Итак, в двадцать с небольшим я мог заявить, что знаю о жизни много такого, о чём средний советский юноша из благополучной семьи не может даже помыслить: я знал, к чему приводит неосторожность, легкомыслие вкупе с местом и временем твоего рождения, условиями жизни, средой – всем, что оказываясь игрой случая, складывает судьбу.
Мы пили чай, наслаждаясь теплом кем-то натопленной печи и светом закатного солнца, осыпающего с яблонь в заоконном саду снежную блестящую мишуру.

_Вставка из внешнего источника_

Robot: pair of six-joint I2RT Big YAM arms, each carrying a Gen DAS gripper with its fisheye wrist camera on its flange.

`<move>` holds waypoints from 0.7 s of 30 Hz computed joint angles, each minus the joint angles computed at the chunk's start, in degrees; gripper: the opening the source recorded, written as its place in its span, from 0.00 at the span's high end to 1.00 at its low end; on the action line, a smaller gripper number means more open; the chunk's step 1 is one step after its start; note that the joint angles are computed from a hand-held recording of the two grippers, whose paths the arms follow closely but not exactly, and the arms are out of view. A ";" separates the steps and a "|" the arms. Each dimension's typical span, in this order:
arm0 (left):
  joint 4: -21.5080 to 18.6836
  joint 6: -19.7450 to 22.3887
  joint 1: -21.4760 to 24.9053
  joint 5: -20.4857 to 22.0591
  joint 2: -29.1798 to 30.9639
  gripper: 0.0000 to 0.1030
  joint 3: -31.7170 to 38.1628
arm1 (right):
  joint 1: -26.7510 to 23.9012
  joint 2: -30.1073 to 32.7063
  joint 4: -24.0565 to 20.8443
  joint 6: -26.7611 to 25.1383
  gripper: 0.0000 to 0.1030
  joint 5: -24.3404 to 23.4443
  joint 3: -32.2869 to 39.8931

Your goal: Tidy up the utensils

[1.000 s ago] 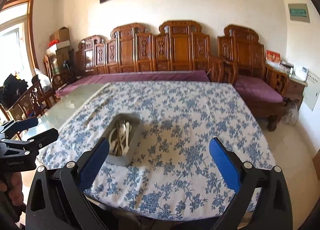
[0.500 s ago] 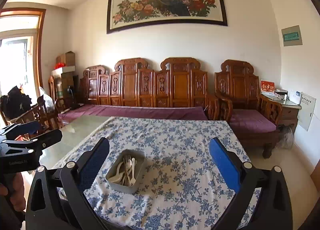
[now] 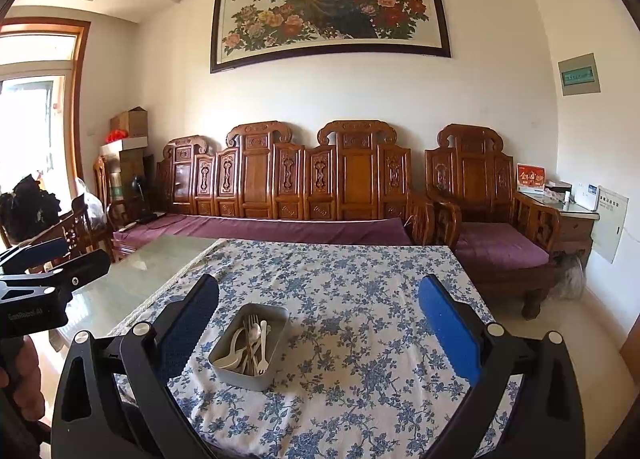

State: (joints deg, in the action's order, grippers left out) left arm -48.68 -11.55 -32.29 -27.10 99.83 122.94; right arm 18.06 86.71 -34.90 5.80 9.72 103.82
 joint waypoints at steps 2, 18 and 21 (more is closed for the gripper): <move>0.14 0.04 -0.09 -0.04 -0.10 0.07 -0.20 | 0.00 0.02 -0.01 -0.02 0.02 0.07 0.00; 0.47 0.63 -0.25 -0.36 -0.15 0.07 -0.14 | -0.13 0.08 -0.10 0.37 0.02 0.15 -0.16; 0.55 0.58 -0.28 -0.34 -0.14 0.07 -0.13 | -0.16 0.04 -0.05 0.46 0.02 0.13 -0.21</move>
State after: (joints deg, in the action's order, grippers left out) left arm -48.13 -10.96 -32.57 -27.44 99.70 122.81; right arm 17.90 86.75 -34.94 6.26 9.85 103.61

Мы не молчали. На следующий день нам предстояло разъехаться, я спросил часто ли она бывает в Москве, четыре часа поездом – немалый путь. Спрашивая, я, кажется, был уверен, что непременно захочу её увидеть, встретиться. Мы обменялись почтовыми адресами, она записала мой телефон. Внутренне обратившись в бегство у лесного костра, прямо-таки кожей ощутив надвинувшуюся опасность, я теперь возвращался, ступая на цыпочках, к источнику и причине своего страха, чтобы лучше рассмотреть и разобраться в нём, потому что порыв к бегству требовал объяснения. К тому же меня действительно влекло к девушке, и если бы я нашёл оправдание охватившему меня странному чувству, то наверно смог бы твёрдо сказать «да». Или – «нет». Теперь же я говорил «да», в то время как чёрненькое трусливое «нет» издевательски скалило зубки, устроившись между нами на краешке стола, у стены, под видом чернильницы-непроливайки. Я хотел стать писателем – советским писателем, чтобы отразить Великую Эпоху Строительства Коммунизма, борьбу нового со старым, великие свершения советского народа, его подвиг в Великой Отечественной войне, наконец, схватку двух миров – загнивающего капитализма и молодого стремительного социализма, уверенно шагнувшего по планете. Но самым заветным, своего рода ослепительным миражом, вставшим на горизонте моих литературных устремлений, была мечта написать романизированные биографии двух Великих Вождей – Ленина и Сталина, – что-либо подобное знаменитым биографическим романам Стефана Цвейга, которыми зачитывались мы все. Я не просто мечтал, я уже предпринял несколько попыток – я садился за письменный стол с мыслью «а хорошо бы что-нибудь написать», но других мыслей, кроме этой, принципиальной, родить не мог. Разумеется, я хотел стать членом союза советских писателей, стать знаменитым, не менее знаменитым, чем Константин Федин или Леонид Леонов. Мне не нравились их романы, но я относил это обстоятельство на счёт своей недостаточной ещё литературной образованности, отсутствия, возможно, вкуса, или некоего чутья, необходимого для понимания сложностей метода социалистического реализма. Я ещё не знал, что советский писатель – самый несчастный писатель в мире. Я не стал советским писателем – меня охранила судьба. Она положила мне стать учёным. Но и на этом поприще не смогла уберечь от горьких разочарований.